Birchley, a multiple runner-up in the Brisbane Metropolitan premiership, will train from a property near Kilcoy and has made application to the Sunshine Coast Turf Club to use their training tracks to gallop his horses.
He has not saddled a runner in 14 months after announcing he was stepping away from training.
That followed a three-year legal battle as part of the Aquanita top-up scandal, in which he had a one-year ban quashed in September last year.
He has recently written to clients informing them of his decision to return to training.
“I feel reinvigorated and ready to recommence my training career and have the confidence in myself to take it to another level,” he wrote.
“I have decided to take up an on-farm boutique stable. Leveraging everything I have learnt from training and on farms in my career, I believe training on farm is the best thing for the horse.
“A boutique stable will allow me to have a lot more one-on-one time with the horses.”
There is no doubt Birchley’s return will evoke some animosity, which he is well aware of.
“I’ve got no control over that. I don’t think about it,” he told the Courier Mail.
“The people who know me, know what I’m about. That’s all I care about. People will always think what they want to think.
“It’s more about the bloke they know, not the bloke they read about.”
Birchley was charged as part of the Aquanita scandal, which saw a number of trainers disqualified, including Robert Smerdon for life.
He was implicated after sending a text message to barred doper Greg Nelligan which said: “can u org a top up for tomorrow pls” on the eve of the 2015 Melbourne Cup.
Birchley was originally given a 12 month sentence, but won his appeal at the Victorian Civil and Administrative Tribunal.
VCAT Deputy President Heather Lambrick ruled she could not be satisfied Birchley’s horse had been administered anything illegally.
Birchley has maintained none of his horses were ever administered with a ‘top up.’
“I swore on my kids’ life, I knew nothing had happened to those horses and you don’t do that lightly,” he said.
“To be honest I never lost a minute sleep the whole time. That might sound crazy, but if I know for sure nothing happened how can I be found guilty?
“I am grateful to the people who did support me. In these situations you never know how much that means.
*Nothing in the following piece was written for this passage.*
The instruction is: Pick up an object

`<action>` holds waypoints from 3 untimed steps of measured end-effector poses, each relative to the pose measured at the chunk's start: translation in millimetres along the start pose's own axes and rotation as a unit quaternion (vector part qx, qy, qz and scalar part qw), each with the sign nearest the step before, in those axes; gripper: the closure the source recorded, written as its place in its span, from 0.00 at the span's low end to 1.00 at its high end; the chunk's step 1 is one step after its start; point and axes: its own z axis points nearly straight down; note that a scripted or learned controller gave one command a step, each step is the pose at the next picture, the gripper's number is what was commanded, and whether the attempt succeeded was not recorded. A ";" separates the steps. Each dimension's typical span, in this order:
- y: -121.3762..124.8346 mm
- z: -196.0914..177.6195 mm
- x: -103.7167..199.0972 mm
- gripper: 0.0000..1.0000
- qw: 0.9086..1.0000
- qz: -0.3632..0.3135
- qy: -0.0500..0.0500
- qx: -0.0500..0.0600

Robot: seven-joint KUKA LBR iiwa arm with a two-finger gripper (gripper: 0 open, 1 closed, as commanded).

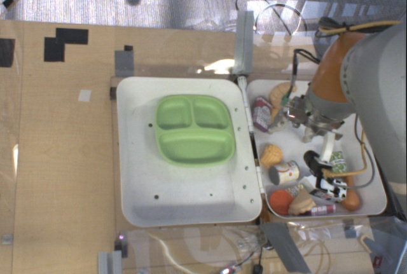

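My gripper (318, 140) hangs low over the middle of the right bin (379, 198), below the orange band of the arm. Small objects crowd the bin around it. A white can with a red label (285, 173) lies to its lower left, with a yellow-orange lump (271, 154) beside it. A purple-and-white packet (261, 114) and a tan bread-like piece (279, 94) sit to the gripper's left. A green-and-white item (338, 162) and a black-and-white item (331, 188) lie just below it. Nothing visibly hangs from the gripper.
The left bin (137, 190) holds a green divided plate (194, 130). An orange bowl (278, 203), a tan pastry-like piece (303, 203) and a brown round item (351, 202) fill the right bin's near edge. The arm covers the bin's far right corner.
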 end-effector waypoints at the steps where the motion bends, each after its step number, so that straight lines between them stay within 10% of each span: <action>1: 77.6 -25.3 -22.2 0.00 1.000 -0.020 -0.002 0.013; 2: 14.1 -1.5 -14.4 0.00 0.995 -0.096 0.000 0.000; 3: 68.0 1.5 13.6 0.00 0.995 -0.098 -0.001 0.014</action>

Those individuals certainly know who they are.”
As he moves to rebuild his career, Birchley has plans to reach a stable of 30 – no larger – and is keen to test his theory of horses doing better in rural surrounds.
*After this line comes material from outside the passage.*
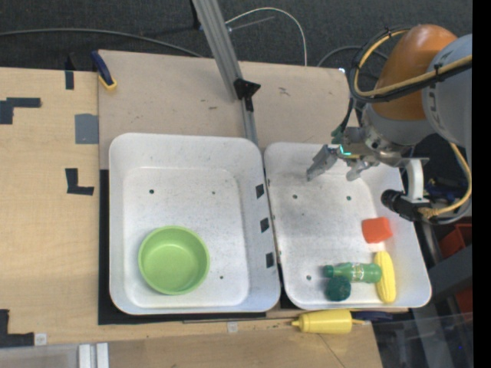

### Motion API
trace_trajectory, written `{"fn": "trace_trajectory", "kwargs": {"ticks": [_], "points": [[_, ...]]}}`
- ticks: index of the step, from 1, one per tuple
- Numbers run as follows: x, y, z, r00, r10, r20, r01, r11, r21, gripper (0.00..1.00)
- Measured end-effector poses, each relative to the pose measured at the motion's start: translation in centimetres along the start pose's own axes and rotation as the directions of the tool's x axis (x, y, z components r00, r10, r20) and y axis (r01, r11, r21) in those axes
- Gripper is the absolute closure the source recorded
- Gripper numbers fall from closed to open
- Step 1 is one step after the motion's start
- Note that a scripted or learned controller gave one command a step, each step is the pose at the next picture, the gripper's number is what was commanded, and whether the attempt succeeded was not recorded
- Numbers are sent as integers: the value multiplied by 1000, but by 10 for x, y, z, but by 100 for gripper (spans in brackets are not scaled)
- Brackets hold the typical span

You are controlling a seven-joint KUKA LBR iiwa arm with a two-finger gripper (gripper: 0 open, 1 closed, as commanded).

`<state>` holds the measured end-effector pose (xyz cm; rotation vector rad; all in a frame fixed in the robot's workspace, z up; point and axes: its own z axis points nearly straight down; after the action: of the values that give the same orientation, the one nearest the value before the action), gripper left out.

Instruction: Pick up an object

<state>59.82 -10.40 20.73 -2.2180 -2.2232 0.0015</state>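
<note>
Yellow bottle lies on the bench edge, outside the right bin. Gripper hovers at that bin's top, jaws spread, nothing held. Orange block nearest: descend centered, then close.

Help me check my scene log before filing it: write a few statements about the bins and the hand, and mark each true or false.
1. The green bowl sits in the left bin. True.
2. The hand holds the orange block. False: nothing sits between its open fingers; the block lies apart, lower in the right bin.
3. The yellow banana lies beside the green bottle. True.
4. The yellow mustard bottle lies inside the right bin. False: it lies outside, along the bin's near edge.
</note>
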Motion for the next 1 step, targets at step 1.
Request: {"fn": "trace_trajectory", "kwargs": {"ticks": [1], "points": [[2, -8, 62, 1000, 1, 0, -1, 1000, 6, 0]]}}
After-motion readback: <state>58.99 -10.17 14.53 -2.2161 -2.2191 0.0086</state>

“When you have a bit of time to yourself and you’re not on the wheel, you get a chance to think about what you could or would do better,” he said.
“Seeing how the horses did at Archer Park that were still in work really gave me an idea that this could be the next stage.
“I’ve always liked the competition, always liked the challenge of it and I’ve missed that part of it.
“Thinking there’s a better way to do it, gives me a lot of hope going forward.”